*Your objective*:
For the word "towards", find each line in the entries where it occurs and copy that line.

*Dataset entries*:

********

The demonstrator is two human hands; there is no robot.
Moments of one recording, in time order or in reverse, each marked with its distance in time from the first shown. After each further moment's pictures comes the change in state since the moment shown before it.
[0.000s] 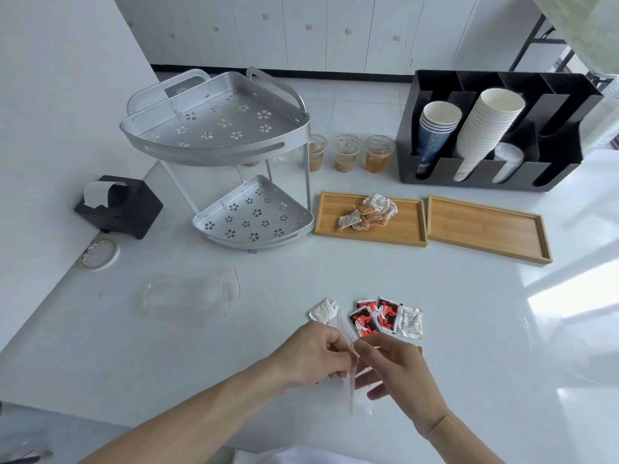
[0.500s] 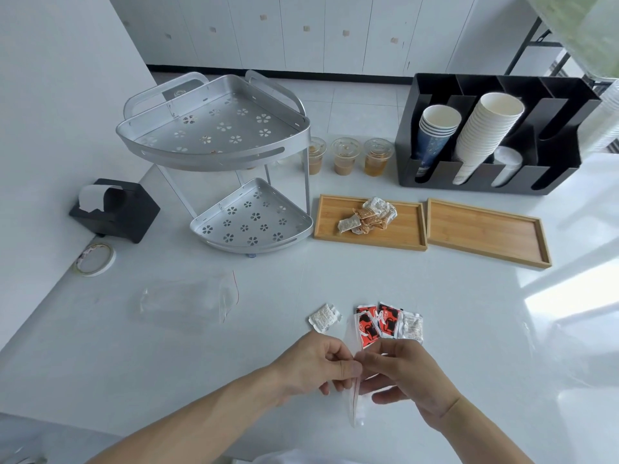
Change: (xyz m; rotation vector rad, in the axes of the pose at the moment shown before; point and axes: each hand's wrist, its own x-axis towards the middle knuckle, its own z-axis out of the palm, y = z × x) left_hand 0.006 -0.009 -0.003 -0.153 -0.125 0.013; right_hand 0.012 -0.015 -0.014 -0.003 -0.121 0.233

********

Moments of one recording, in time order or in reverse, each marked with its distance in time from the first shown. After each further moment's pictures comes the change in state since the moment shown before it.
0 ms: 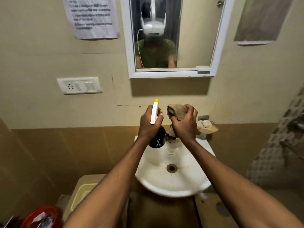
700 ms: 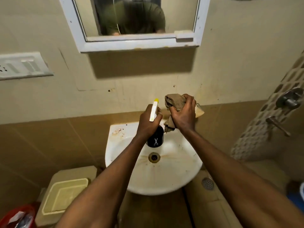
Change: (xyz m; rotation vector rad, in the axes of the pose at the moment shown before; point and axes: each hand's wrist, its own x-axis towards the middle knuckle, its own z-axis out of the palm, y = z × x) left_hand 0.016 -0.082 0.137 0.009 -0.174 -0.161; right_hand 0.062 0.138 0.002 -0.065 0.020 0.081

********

*Finished task*:
Change: (xyz m; rotation vector rad, in the axes of the pose at the moment shown before; point and axes: each hand's wrist, its own x-axis towards the middle knuckle, its own z-axis out of the palm, y = z × x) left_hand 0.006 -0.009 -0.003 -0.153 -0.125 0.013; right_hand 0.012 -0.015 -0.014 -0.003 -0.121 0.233
Change: (xyz m; rotation vector rad, in the axes of the pose at the moment shown before; point and axes: each hand's wrist, its own x-axis towards the middle knuckle, its own z-axis out of the palm, y = z × x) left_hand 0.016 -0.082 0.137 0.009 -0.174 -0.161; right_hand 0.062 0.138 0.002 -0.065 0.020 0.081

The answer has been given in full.